Mültecilerin, sürüldükleri anayurtta her türlü hakka sahip olduğu çok açık ve bu hakkın inkar edilmesi, devam eden çatışmanın merkezinde yer alıyor. Dünyanın hiçbir yerinde hiçbir insan kendi ülkesinden topluca sürülmeyi kabul etmez; Kimse Filistin halkından kimsenin tahammül edemeyeceği bir cezayı kabul etmesini nasıl isteyebilir? Mültecilerin kendi anavatanlarına kalıcı ve adil bir şekilde yerleştirilmesi, Orta Doğu'daki gerçek bir çözümün temel bileşenidir.
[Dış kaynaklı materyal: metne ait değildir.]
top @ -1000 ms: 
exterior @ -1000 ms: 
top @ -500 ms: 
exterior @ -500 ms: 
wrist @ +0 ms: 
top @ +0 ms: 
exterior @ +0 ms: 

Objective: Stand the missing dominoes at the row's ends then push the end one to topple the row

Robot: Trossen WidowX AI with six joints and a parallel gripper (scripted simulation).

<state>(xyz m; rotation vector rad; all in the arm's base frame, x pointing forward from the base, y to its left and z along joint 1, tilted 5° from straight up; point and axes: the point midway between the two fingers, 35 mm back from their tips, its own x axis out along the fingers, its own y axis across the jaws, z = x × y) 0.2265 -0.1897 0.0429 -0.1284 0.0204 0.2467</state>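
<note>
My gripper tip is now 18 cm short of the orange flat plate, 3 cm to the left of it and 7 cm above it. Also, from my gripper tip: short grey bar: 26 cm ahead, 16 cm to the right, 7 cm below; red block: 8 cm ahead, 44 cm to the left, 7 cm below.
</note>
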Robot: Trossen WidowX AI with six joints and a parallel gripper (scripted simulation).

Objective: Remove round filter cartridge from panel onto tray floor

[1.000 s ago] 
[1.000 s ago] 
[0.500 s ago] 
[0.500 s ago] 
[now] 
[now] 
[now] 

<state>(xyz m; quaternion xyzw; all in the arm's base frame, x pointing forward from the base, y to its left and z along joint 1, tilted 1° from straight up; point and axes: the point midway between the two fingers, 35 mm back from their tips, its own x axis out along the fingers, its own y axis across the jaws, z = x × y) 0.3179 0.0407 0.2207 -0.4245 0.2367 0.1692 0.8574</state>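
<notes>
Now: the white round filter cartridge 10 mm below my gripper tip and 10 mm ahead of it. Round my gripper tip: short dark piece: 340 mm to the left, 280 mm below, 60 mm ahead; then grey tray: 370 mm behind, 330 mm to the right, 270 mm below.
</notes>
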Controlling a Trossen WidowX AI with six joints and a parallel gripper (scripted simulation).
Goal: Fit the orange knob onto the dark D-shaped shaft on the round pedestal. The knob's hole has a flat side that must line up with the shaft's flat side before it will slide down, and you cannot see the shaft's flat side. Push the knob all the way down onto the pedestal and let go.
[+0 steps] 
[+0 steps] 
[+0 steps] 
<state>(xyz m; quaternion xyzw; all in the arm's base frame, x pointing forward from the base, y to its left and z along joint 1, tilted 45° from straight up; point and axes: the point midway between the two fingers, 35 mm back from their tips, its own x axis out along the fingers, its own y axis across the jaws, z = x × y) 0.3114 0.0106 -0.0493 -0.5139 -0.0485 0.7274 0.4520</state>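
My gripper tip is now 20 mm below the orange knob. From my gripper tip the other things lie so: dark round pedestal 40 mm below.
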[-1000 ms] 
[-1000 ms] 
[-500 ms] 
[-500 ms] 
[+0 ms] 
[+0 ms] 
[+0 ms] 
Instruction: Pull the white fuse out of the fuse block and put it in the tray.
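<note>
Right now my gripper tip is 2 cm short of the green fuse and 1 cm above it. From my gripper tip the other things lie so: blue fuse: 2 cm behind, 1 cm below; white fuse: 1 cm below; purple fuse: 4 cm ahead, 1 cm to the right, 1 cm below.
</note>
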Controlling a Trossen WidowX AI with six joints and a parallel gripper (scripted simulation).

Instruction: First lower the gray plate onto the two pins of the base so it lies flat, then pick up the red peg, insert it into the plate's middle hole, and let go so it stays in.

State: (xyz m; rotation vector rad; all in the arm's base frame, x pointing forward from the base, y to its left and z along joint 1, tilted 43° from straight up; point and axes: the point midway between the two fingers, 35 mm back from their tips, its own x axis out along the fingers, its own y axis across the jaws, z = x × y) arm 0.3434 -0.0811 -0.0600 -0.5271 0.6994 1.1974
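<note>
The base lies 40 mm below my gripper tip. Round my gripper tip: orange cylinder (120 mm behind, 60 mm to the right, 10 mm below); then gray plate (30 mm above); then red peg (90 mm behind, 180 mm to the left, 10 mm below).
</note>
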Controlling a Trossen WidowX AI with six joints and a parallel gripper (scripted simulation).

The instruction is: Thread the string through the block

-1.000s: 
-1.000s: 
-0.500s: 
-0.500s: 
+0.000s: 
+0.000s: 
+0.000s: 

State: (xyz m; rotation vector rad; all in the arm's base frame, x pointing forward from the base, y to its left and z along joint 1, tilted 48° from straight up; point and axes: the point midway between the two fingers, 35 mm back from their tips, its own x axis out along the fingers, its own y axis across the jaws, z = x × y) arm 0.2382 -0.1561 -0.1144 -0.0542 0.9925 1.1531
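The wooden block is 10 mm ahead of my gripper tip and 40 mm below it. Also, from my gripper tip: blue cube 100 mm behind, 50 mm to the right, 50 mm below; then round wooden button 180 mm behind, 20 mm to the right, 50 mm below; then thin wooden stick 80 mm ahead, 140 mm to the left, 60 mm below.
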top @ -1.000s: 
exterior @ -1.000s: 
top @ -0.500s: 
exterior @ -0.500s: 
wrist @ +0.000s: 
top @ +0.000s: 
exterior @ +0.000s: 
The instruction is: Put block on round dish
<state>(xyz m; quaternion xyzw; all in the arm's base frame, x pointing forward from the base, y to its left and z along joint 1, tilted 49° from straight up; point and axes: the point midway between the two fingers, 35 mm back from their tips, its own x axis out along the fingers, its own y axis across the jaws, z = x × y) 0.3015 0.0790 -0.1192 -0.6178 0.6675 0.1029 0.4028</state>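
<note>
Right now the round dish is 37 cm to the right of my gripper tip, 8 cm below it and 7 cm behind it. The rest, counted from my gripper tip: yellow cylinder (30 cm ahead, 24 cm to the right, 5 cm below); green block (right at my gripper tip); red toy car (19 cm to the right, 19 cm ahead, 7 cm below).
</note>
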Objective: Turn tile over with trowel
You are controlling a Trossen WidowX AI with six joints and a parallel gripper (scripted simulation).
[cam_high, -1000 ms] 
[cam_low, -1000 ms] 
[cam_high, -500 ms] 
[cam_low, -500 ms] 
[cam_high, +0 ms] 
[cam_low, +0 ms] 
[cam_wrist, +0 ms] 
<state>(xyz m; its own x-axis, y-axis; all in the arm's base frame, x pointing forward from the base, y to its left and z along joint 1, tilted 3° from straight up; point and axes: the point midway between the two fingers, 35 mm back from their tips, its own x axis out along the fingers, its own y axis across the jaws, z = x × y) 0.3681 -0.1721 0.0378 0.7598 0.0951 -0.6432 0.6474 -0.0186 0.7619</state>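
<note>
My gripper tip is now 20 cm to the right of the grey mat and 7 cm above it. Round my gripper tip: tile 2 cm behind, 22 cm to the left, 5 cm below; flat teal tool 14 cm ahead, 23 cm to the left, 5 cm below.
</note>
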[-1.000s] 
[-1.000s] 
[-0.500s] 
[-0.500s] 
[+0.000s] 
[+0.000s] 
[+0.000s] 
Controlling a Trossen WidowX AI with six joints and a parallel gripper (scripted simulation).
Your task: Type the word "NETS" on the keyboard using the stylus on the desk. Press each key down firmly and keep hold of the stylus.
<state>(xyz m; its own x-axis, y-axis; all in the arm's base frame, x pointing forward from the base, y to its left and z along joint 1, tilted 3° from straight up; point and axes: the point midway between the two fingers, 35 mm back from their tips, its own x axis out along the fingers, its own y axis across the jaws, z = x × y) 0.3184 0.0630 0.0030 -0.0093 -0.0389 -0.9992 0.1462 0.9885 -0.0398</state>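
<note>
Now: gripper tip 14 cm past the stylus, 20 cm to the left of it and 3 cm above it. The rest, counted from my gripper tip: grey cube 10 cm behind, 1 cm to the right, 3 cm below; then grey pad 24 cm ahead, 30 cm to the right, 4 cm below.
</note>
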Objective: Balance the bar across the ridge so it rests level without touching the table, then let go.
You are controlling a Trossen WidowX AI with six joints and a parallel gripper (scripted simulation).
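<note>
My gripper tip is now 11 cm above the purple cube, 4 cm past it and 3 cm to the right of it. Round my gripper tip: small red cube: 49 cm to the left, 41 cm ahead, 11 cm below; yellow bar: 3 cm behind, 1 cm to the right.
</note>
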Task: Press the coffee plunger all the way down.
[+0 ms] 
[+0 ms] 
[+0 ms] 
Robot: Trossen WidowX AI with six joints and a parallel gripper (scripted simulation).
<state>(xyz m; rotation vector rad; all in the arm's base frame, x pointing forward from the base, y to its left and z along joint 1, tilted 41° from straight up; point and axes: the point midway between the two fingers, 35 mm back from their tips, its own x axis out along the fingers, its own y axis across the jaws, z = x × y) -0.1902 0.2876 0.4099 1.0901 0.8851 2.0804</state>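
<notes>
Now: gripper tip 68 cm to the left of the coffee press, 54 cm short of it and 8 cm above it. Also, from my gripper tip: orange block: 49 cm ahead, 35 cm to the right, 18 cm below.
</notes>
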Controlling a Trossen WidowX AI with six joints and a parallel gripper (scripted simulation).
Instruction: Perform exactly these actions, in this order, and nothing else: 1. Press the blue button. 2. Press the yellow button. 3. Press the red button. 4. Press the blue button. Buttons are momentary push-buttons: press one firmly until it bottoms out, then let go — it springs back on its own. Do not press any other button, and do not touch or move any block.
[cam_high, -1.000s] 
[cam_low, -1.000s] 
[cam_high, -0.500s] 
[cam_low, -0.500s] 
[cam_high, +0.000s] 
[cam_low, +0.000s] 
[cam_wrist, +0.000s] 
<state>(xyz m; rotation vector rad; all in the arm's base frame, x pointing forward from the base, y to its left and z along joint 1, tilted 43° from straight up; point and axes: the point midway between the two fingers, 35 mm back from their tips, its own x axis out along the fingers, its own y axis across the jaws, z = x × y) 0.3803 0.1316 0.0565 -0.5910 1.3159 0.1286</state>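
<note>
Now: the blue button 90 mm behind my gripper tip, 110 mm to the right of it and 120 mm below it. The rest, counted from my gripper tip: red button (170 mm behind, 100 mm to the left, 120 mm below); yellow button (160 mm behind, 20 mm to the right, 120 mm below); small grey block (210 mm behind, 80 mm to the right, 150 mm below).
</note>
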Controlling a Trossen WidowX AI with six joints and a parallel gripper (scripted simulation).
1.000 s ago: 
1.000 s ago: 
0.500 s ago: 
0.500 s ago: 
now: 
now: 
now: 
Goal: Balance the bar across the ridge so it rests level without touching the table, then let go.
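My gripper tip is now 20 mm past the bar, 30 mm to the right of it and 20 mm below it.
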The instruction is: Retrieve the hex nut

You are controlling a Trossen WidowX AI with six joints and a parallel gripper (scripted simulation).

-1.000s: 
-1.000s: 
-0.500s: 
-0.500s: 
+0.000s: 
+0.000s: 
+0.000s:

Avrupa'daki Yahudilerin Nazilerin elinde çektiği acılar nedeniyle İsrail'e sempati duymamız gerektiği bize sık sık söyleniyor. Bu öneride acıyı sürdürmek için hiçbir neden göremiyorum. İsrail'in bugün yaptıklarına göz yumulamaz ve bugünün dehşetlerini haklı çıkarmak için geçmişin dehşetlerine başvurmak büyük bir ikiyüzlülüktür. İsrail yalnızca çok sayıda mülteciyi sefalete mahkum etmekle kalmıyor; İşgal altındaki pek çok Arap yalnızca askeri yönetime mahkum olmakla kalmıyor; ama aynı zamanda İsrail, sömürge statüsünden yeni çıkan Arap uluslarını, askeri taleplerin ulusal kalkınmanın önüne geçmesi nedeniyle devam eden yoksullaşmaya mahkum ediyor.

Ortadoğu'da akan kanın sona ermesini isteyen herkes, herhangi bir çözümün gelecekteki çatışmaların tohumlarını içermemesini sağlamalıdır. Adalet, çözüme yönelik ilk adımın İsrail'in Haziran 1967'de işgal ettiği tüm topraklardan çekilmesi olmasını gerektiriyor. Uzun süredir acı çeken Orta Doğu halkına adaletin sağlanmasına yardımcı olmak için yeni bir dünya kampanyasına ihtiyaç var.

Bertrand Russell , 31 Ocak 1970

[Ortadoğu'ya ilişkin bu açıklama, Bertrand Russell'ın ölümünün ertesi günü, 3 Şubat 1970'te, Kahire'deki Uluslararası Parlamenterler Konferansı toplantısında okundu.]